Sie sind die perfekte Tagespflegeperson. Sie haben alle Fachzeitschriften abonniert und auf Ihrem Nachtisch liegen alle Erziehungsratgeber. Fragt man Sie nach Ihrem Erziehungsstil, bekommt man Antworten wie: antiautoritär, egalitär, autoritativ, partnerschaftlich, demokratisch oder laissez-faire. Als fortgeschrittene Tagespflegeperson kombinieren Sie natürlich Ihre Erziehungsstile. Aber mal ehrlich: Könnten Sie sagen, was ein guter Erziehungsstil ist? Was sind die wichtigsten Unterscheidungsmerkmale zwischen den Erziehungsstilen und welches Erziehungsziel möchten Sie mit Ihrem Erziehungsstil erreichen? In dieser Veranstaltung soll um all diese Fragen gerungen werden, so dass Sie am Ende Ihre Art zu erziehen reflektiert haben und „schwarz auf weiß“ nach Hause tragen können.

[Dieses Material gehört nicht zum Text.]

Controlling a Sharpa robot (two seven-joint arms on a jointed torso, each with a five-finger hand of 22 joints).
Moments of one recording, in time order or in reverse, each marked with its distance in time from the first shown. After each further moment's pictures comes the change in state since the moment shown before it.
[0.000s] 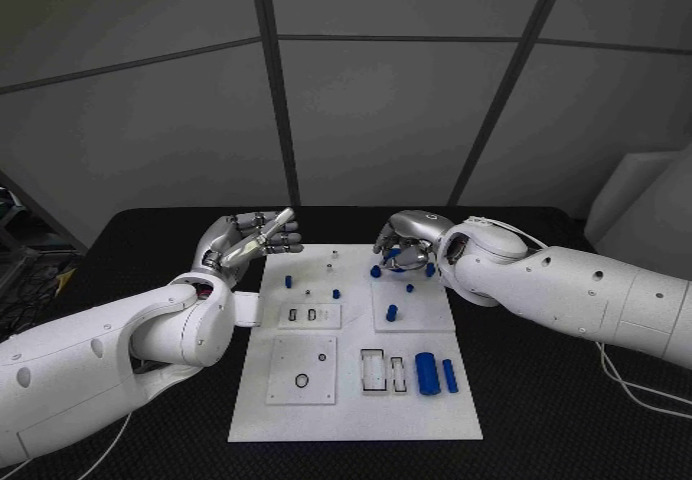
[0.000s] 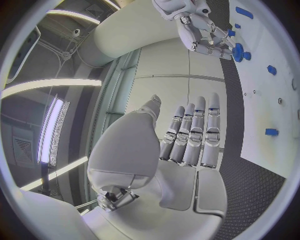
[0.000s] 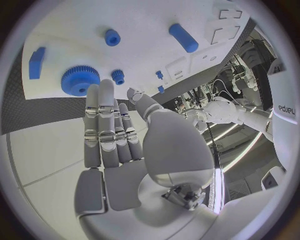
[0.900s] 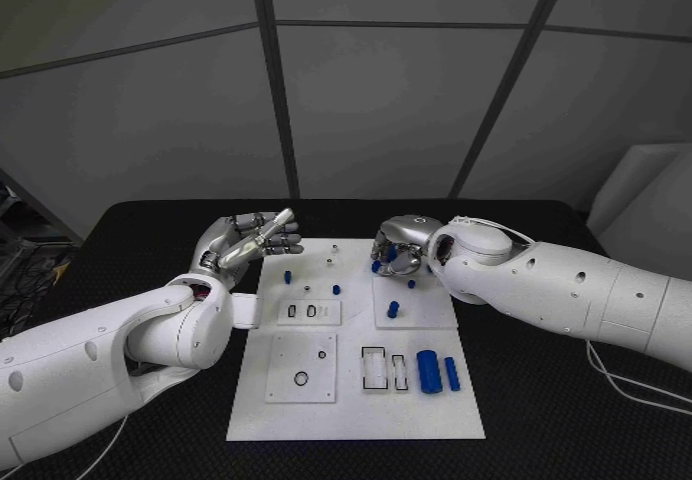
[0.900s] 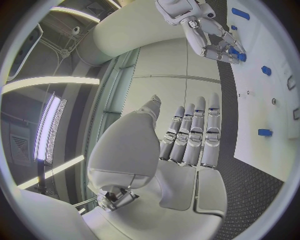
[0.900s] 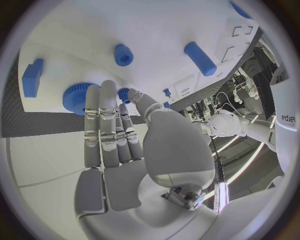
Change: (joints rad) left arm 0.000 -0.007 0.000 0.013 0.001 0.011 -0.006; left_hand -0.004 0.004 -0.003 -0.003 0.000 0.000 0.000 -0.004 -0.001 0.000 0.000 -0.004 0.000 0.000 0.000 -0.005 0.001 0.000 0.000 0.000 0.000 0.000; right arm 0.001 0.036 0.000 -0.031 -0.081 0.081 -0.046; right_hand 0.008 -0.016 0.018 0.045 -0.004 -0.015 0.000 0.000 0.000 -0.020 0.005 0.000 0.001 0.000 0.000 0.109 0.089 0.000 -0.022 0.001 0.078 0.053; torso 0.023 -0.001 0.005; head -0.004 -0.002
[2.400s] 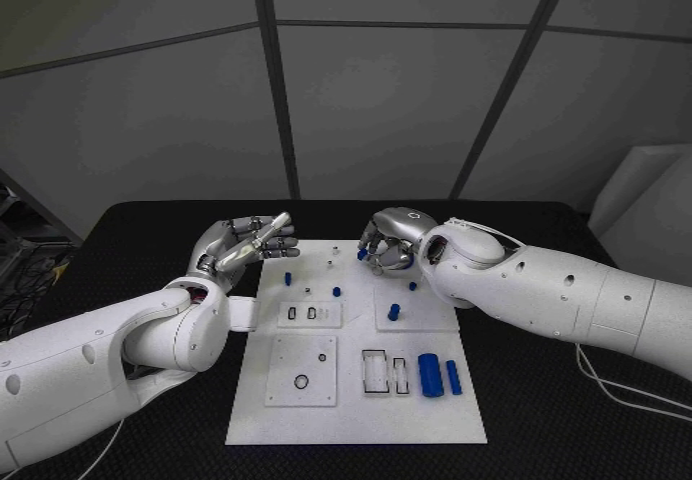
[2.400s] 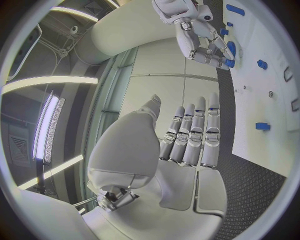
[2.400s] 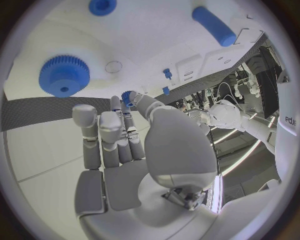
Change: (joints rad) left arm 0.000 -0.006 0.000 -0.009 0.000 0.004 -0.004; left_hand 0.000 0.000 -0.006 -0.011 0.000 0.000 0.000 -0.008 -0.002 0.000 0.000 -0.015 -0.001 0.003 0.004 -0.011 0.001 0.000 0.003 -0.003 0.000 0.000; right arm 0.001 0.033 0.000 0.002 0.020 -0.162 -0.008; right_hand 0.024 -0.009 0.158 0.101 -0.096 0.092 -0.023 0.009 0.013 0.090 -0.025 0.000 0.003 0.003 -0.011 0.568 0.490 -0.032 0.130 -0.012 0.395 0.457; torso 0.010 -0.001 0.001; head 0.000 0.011
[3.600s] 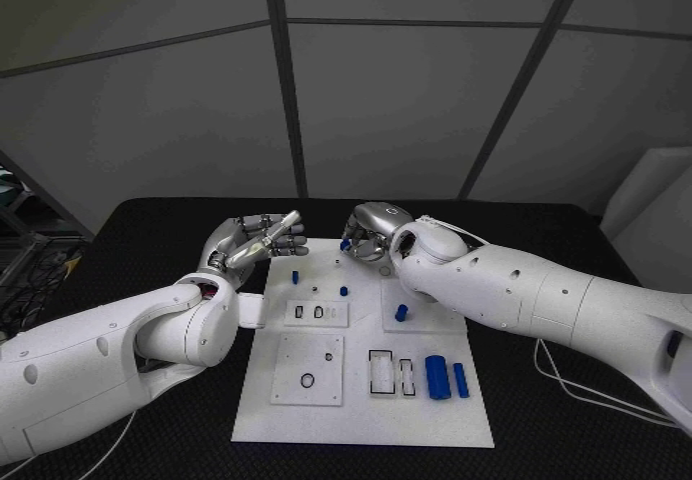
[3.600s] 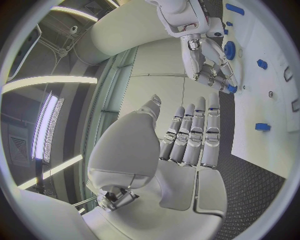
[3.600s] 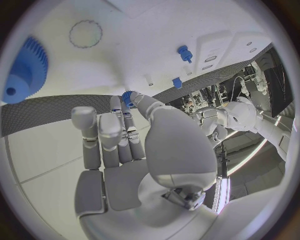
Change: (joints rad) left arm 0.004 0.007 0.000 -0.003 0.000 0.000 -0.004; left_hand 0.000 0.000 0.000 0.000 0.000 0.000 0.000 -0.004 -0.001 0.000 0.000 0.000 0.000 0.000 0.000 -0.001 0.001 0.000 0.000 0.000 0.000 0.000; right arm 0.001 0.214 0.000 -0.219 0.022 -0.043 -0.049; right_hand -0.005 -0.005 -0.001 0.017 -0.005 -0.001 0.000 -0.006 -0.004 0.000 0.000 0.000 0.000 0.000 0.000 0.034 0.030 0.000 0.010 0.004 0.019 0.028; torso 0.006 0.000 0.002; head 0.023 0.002
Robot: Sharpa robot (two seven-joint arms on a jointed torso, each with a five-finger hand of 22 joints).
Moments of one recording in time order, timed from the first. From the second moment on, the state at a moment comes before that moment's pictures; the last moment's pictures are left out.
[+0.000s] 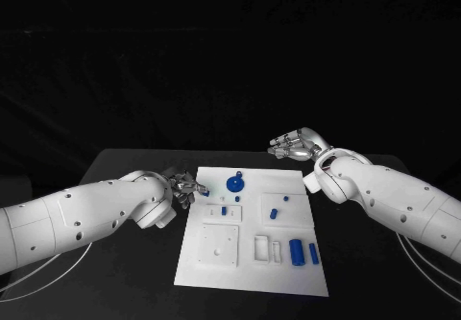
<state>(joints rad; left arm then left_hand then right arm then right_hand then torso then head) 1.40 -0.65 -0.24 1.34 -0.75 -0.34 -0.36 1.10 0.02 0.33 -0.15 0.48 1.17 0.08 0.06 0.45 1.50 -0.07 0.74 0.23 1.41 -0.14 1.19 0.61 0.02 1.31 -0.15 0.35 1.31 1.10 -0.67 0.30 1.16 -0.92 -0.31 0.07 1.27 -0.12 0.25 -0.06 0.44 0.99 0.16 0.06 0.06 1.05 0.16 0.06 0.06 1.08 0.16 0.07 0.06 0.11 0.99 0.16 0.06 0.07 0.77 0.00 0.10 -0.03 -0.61</state>
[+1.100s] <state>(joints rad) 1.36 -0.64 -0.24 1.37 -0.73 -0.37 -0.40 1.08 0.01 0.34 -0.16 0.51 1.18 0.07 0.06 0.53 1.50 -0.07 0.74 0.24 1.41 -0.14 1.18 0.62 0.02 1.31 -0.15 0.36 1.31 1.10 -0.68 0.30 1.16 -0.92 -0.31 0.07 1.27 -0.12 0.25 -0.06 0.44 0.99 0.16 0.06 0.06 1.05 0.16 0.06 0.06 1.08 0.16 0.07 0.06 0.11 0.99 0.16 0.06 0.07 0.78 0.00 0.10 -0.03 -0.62</state>
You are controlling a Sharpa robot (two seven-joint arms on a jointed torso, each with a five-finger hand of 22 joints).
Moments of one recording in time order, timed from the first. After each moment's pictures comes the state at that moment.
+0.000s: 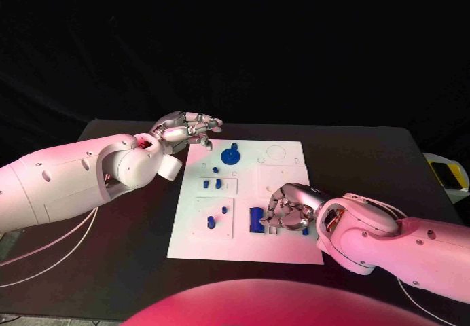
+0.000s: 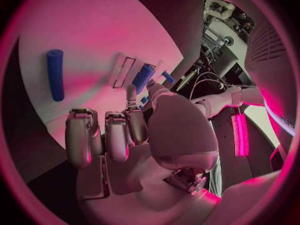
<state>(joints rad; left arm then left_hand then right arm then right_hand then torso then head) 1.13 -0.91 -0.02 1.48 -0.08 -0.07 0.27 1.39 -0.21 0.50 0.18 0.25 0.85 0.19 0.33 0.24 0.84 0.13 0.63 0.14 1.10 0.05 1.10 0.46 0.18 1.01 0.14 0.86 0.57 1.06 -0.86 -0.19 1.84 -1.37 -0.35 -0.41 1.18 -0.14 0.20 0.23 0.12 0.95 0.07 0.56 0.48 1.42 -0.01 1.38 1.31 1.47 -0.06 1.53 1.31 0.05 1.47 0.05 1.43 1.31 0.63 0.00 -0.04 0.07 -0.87</state>
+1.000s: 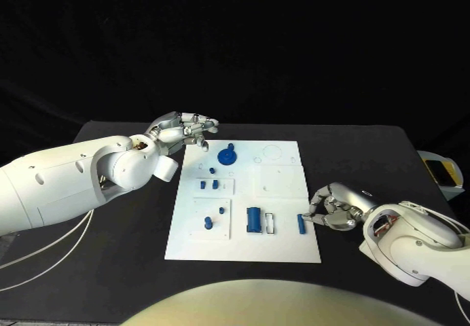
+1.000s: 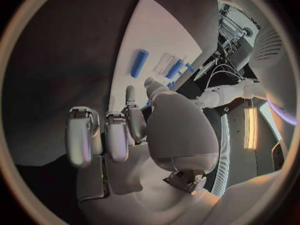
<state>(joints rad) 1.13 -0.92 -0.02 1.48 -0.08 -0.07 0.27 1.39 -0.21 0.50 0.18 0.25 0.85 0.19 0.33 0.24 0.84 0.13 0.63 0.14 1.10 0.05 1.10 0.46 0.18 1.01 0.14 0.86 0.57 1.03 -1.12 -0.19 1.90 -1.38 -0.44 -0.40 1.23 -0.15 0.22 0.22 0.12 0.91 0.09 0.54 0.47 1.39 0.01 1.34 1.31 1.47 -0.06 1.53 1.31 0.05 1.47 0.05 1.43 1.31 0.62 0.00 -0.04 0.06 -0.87</state>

Wie Sie eine gute Entwicklung begleiten

Datum: 8. Mai 2024
Uhrzeit: 18:00 - 20:30
Ort: Ingolstadt
Teilnehmer*innen: geschlossener Teilnehmerkreis

Das Normale an der kindlichen Entwicklung ist die Verschiedenartigkeit. Bereits bei ihrer Geburt sind Kinder unterschiedlich entwickelt und das nimmt im Laufe der Jahre weiter zu. Manche essen viel und ohne Probleme, andere können bereits mit einem Jahr erste Wörter sprechen. Könnten alle Kinder eines Jahrgangs gleich gut sprechen, rennen, tanzen und singen, ersparte das vielen Eltern und pädagogischen Fachkräften bestimmt jede Menge Mehrarbeit. Aber wenn es gelingt, sich an der Individualität eines Kindes zu orientieren und von eigenen Norm- und Wunschvorstellungen Abschied zu nehmen, treten viele der typischen Erziehungsschwierigkeiten gar nicht erst auf.